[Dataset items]
┄┄┄┄┄┄
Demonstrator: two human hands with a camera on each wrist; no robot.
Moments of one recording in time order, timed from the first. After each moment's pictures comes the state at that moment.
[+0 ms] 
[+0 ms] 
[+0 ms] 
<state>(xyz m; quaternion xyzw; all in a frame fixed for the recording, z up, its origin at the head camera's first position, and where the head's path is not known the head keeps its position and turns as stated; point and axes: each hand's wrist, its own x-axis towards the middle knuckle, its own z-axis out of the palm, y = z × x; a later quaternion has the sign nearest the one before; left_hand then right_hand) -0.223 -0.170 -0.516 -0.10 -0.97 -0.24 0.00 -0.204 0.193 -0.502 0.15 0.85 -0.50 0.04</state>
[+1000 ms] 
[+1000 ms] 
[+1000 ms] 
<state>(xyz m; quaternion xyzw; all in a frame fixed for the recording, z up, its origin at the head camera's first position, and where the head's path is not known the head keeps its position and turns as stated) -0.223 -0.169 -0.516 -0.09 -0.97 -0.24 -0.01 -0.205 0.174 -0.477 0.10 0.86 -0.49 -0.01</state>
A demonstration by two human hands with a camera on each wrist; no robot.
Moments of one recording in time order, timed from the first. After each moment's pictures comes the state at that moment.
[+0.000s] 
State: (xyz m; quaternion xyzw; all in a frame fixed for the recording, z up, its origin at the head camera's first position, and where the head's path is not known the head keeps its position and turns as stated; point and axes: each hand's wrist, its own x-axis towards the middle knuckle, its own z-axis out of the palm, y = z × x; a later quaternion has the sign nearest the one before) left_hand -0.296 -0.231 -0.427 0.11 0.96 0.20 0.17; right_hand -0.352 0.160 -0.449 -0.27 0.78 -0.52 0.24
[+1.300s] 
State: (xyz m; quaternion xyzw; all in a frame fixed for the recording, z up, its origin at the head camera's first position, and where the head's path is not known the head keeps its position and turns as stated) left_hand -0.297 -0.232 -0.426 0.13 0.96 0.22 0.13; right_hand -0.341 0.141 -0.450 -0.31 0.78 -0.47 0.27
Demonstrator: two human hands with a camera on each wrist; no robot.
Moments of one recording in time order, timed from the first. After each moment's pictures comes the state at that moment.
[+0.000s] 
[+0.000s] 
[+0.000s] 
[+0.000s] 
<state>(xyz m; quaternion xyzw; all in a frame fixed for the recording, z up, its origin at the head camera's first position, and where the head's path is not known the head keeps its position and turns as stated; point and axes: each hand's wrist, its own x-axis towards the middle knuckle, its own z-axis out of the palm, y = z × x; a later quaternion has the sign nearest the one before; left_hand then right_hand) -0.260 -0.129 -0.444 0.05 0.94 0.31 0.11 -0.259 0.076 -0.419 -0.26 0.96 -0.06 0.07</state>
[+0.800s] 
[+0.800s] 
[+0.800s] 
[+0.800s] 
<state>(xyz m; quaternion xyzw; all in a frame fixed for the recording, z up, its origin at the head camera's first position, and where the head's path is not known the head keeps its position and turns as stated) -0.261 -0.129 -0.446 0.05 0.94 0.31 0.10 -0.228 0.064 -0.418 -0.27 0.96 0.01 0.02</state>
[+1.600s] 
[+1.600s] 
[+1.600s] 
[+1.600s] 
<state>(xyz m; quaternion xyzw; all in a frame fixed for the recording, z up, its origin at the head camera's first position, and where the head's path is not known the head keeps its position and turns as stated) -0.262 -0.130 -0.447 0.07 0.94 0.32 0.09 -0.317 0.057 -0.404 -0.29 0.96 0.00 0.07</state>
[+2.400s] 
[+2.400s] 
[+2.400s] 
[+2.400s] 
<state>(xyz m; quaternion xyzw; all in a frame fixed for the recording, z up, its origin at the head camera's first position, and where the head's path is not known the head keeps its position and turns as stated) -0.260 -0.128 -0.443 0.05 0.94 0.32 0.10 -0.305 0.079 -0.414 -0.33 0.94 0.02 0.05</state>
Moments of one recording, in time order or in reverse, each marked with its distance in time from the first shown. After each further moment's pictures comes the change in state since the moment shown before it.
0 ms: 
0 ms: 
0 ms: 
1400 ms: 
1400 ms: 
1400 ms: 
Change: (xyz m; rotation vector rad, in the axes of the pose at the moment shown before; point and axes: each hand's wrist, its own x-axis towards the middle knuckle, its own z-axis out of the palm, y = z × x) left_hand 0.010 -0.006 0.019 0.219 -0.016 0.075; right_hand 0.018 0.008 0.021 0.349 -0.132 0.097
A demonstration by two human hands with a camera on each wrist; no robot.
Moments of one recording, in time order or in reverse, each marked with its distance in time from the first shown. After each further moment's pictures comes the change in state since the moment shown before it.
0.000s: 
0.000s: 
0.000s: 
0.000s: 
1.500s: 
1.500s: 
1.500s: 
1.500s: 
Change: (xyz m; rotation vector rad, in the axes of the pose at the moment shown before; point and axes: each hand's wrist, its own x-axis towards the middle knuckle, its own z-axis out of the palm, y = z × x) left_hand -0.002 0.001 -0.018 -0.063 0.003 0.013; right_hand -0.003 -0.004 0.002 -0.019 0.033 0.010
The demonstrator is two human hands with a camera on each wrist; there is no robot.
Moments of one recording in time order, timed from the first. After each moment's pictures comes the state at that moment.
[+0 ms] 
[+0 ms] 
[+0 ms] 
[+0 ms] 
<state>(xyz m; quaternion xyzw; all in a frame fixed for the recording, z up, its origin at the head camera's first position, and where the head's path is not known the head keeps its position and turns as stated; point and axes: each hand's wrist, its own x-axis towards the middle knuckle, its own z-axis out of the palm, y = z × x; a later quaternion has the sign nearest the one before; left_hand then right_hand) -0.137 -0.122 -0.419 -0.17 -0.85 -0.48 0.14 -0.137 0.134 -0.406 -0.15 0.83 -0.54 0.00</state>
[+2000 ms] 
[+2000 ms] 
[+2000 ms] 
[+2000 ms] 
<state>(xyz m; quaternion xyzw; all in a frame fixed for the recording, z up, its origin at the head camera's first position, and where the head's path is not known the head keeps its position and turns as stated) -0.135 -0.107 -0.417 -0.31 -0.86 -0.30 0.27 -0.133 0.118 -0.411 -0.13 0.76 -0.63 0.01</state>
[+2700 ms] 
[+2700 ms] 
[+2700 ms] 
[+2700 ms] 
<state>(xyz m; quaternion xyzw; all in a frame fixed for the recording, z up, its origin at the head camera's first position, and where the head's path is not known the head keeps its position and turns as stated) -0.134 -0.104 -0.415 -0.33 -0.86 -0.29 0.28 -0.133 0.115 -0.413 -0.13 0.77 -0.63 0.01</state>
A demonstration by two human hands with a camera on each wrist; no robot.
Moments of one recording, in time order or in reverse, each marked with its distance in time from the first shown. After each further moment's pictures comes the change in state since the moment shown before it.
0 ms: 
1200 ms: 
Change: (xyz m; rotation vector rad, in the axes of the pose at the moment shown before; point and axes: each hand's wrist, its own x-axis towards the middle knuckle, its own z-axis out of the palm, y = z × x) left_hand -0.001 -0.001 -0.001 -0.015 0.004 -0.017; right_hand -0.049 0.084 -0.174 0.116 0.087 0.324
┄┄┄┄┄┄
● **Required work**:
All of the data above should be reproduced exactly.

● **Finished exercise**:
Demonstrator: two human hands with a camera on each wrist; no robot.
Moments of one recording in time order, timed from the first. After each moment's pictures comes the state at that moment.
[+0 ms] 
[+0 ms] 
[+0 ms] 
<state>(xyz m; quaternion xyzw; all in a frame fixed for the recording, z up, its origin at the head camera's first position, and where the head's path is not known the head keeps its position and turns as stated; point and axes: each hand's wrist, its own x-axis towards the middle knuckle, its own z-axis out of the palm, y = z × x; a later quaternion has the sign nearest the one before; left_hand then right_hand) -0.223 -0.170 -0.516 -0.10 -0.97 -0.24 0.00 -0.204 0.193 -0.502 0.15 0.85 -0.50 0.04</state>
[+1000 ms] 
[+1000 ms] 
[+1000 ms] 
<state>(xyz m; quaternion xyzw; all in a frame fixed for the recording, z up, its origin at the head camera's first position, and where the head's path is not known the head keeps its position and turns as stated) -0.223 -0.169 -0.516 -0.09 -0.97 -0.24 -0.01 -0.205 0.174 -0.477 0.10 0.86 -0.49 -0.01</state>
A demonstration by two human hands with a camera on each wrist; no robot.
Moments of one recording in time order, timed from the first. After each moment's pictures comes the state at that moment.
[+0.000s] 
State: (xyz m; quaternion xyzw; all in a frame fixed for the recording, z up, its origin at the head camera's first position, and where the head's path is not known the head keeps its position and turns as stated; point and axes: each hand's wrist, its own x-axis towards the middle knuckle, its own z-axis out of the palm, y = z × x; a later quaternion has the sign nearest the one before) left_hand -0.296 -0.231 -0.427 0.11 0.96 0.20 0.17; right_hand -0.352 0.160 -0.449 -0.27 0.78 -0.52 0.24
[+1.300s] 
State: (xyz m; quaternion xyzw; all in a frame fixed for the recording, z up, its origin at the head camera's first position, and where the head's path is not known the head keeps its position and turns as stated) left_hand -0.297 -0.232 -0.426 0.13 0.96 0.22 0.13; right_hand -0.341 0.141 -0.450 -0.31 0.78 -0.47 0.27
Demonstrator: two human hands with a camera on each wrist; no robot.
Moments of one recording in time order, timed from the first. After each moment's pictures comes the state at that moment.
[+0.000s] 
[+0.000s] 
[+0.000s] 
[+0.000s] 
<state>(xyz m; quaternion xyzw; all in a frame fixed for the recording, z up, its origin at the head camera's first position, and where the head's path is not known the head keeps its position and turns as stated; point and axes: each hand's wrist, its own x-axis towards the middle knuckle, its own z-axis out of the palm, y = z × x; a later quaternion has the sign nearest the one before; left_hand then right_hand) -0.260 -0.129 -0.444 0.05 0.94 0.31 0.11 -0.259 0.076 -0.419 -0.26 0.96 -0.06 0.07</state>
[+0.800s] 
[+0.800s] 
[+0.800s] 
[+0.800s] 
<state>(xyz m; quaternion xyzw; all in a frame fixed for the recording, z up, its origin at the head camera's first position, and where the head's path is not known the head keeps its position and turns as stated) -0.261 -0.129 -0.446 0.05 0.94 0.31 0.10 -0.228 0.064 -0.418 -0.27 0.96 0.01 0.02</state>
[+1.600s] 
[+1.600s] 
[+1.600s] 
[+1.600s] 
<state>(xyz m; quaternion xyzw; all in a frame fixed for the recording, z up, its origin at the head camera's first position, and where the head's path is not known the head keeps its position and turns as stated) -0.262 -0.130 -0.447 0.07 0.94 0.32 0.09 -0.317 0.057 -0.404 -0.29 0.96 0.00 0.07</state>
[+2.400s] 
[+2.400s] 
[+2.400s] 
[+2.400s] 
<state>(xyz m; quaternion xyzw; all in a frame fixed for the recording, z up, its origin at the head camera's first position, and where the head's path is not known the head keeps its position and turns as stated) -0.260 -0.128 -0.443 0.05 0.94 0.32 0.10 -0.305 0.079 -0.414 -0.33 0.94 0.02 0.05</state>
Moments of one recording, in time order or in reverse, each marked with its distance in time from the first shown. After each further moment's pictures comes the change in state since the moment shown before it.
0 ms: 
0 ms: 
0 ms: 
1400 ms: 
1400 ms: 
1400 ms: 
Change: (xyz m; rotation vector rad, in the axes of the pose at the moment shown before; point and axes: each hand's wrist, its own x-axis towards the middle knuckle, its own z-axis out of the palm, y = z × x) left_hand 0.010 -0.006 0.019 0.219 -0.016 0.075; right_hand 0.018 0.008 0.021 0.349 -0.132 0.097
A demonstration by two human hands with a camera on each wrist; no robot.
Moments of one recording, in time order or in reverse, each marked with its distance in time from the first shown. After each further moment's pictures comes the change in state since the moment shown before it.
0.000s: 
0.000s: 
0.000s: 
0.000s: 
1.500s: 
1.500s: 
1.500s: 
1.500s: 
Change: (xyz m; rotation vector rad, in the axes of the pose at the moment shown before; point and axes: each hand's wrist, its own x-axis towards the middle knuckle, its own z-axis out of the palm, y = z × x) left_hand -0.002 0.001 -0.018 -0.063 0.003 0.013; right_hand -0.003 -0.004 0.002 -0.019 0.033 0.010
The demonstrator is two human hands with a camera on each wrist; there is no robot.
Moments of one recording in time order, timed from the first. After each moment's pictures comes the state at that moment.
[+0 ms] 
[+0 ms] 
[+0 ms] 
[+0 ms] 
<state>(xyz m; quaternion xyzw; all in a frame fixed for the recording, z up, its origin at the head camera's first position, and where the head's path is not known the head keeps its position and turns as stated; point and axes: each hand's wrist, its own x-axis towards the middle knuckle, its own z-axis out of the palm, y = z × x; a later quaternion has the sign nearest the one before; left_hand then right_hand) -0.137 -0.122 -0.419 -0.17 -0.85 -0.48 0.14 -0.137 0.134 -0.406 -0.15 0.83 -0.54 0.00</state>
[+2000 ms] 
[+2000 ms] 
[+2000 ms] 
[+2000 ms] 
<state>(xyz m; quaternion xyzw; all in a frame fixed for the recording, z up, its origin at the head camera's first position, and where the head's path is not known the head keeps its position and turns as stated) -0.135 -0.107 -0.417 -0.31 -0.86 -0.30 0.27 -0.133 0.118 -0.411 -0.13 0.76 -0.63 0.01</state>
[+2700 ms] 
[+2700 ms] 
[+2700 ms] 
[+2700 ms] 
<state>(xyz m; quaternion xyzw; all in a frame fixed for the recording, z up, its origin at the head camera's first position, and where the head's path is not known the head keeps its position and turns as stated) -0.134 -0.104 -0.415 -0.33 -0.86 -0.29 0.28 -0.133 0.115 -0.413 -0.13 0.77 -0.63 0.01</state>
A demonstration by two human hands with a camera on each wrist; no robot.
Moments of one recording, in time order or in reverse, each marked with its distance in time from the first shown. After each further moment's pictures comes the change in state since the moment shown before it.
0 ms: 
1200 ms: 
Change: (xyz m; rotation vector rad, in the axes of the pose at the moment shown before; point and axes: each hand's wrist, its own x-axis towards the middle knuckle, its own z-axis out of the palm, y = z × x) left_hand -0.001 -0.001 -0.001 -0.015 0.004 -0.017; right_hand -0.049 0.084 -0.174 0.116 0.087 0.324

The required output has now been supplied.